The full QKAN model is then composed by sequentially stacking these layers:

\[\boldsymbol{y} = \text{QKAN}(\boldsymbol{x}) = \left( \Phi_L \circ \Phi_{L-1} \circ \cdots \circ \Phi_1 \right)(\boldsymbol{x})\]

Because each quantum expectation value lies in the range \([-1, 1]\), the output at layer \(\ell+1\) is bounded within:

\[x_{\ell+1,j} \in [-n_\ell, n_\ell]\]

To extend the bounded output to a desired range, some post activation transformation (e.g., FCN or linear weight/bias layer) can be applied.

QKAN introduces a quantum-inspired activation mechanism into a Kolmogorov–Arnold framework, leading to:

High expressive power through tunable quantum feature maps
Strong parameter efficiency compared to B-spline KANs
Seamless integration with both classical and hybrid neural architectures

QKAN merges insights from function approximation theory, Fourier analysis, and quantum variational circuits, offering a promising path forward for expressive, scalable, and hardware-efficient learning models.

Example: Training a QKAN Model for Function Approximation

This section provides a minimal example of how to train a QKAN model using the DARUAN activation function, and how to visualize the learned nonlinearities.

[1]:

import torch

from qkan import QKAN, create_dataset

device = "cuda" if torch.cuda.is_available() else "cpu"

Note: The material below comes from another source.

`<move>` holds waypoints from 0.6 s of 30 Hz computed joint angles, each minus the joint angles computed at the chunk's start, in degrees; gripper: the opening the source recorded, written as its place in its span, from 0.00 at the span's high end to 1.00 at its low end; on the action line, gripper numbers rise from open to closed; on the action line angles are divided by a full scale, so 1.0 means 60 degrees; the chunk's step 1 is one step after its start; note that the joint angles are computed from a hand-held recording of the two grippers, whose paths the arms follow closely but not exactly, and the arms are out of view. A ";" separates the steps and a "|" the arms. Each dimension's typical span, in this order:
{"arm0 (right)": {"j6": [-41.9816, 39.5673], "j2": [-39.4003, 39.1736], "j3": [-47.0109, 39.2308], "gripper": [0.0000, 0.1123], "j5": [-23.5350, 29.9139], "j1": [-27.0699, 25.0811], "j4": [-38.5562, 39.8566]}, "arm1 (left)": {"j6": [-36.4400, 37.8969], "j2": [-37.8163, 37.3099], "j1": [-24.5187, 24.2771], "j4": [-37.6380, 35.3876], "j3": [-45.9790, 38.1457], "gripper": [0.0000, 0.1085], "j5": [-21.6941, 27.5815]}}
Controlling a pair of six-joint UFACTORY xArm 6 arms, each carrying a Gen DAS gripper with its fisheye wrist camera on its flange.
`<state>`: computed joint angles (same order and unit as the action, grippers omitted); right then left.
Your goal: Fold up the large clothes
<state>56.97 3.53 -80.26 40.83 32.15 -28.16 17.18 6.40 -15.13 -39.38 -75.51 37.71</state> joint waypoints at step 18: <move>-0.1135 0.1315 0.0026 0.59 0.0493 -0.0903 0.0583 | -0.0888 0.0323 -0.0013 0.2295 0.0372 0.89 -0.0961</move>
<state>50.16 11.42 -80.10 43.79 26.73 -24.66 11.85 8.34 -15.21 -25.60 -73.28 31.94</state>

# f(x,y) = exp(sin(pi*x)+y^2)
f = lambda x: torch.exp(torch.sin(torch.pi*x[:,[0]]) + x[:,[1]]**2)
dataset = create_dataset(f, n_var=2, device=device)

model = QKAN(
    [2,5,1],
    reps = 3,
    device=device,
    preact_trainable=True, # enable flexible fourier frequency
    postact_bias_trainable=True, # extend output bound
    postact_weight_trainable=True, # extend output bound
    ba_trainable=True, # enable residual connection for better convergence
    save_act=True, # save activation for visualization
)
optimizer = torch.optim.LBFGS(model.parameters(), lr=1.)

model.train_(dataset, optimizer=optimizer, steps=20)
model.plot(from_acts=True, metric=None)

100%|█████████████| 20/20 [00:04<00:00,  4.42it/s, train loss=2.7591048e-05, test loss=2.865495e-05]

We also demonstrate how to apply pruning, a technique originally proposed in the KAN paper, to reduce the number of active nodes and simplify the model without sacrificing performance.

[2]:

model.prune(node_th=0.5)
model.plot(dataset["train_input"], mask=True)

[3]:

new_model = model.prune(node_th=0.5)
new_model(dataset['train_input'])
new_model.plot(from_acts=True, metric=None, in_vars=["$x$", "$y$"], out_vars=["$\exp(\sin(\pi x)+y^2)$"])

From the trained activation plots, we can infer the underlying structure of the learned function. In this example, the QKAN model, with minimal architecture, successfully recovers the form of the target function \(f(x,y) = \exp(\sin(\pi x)+y^2)\).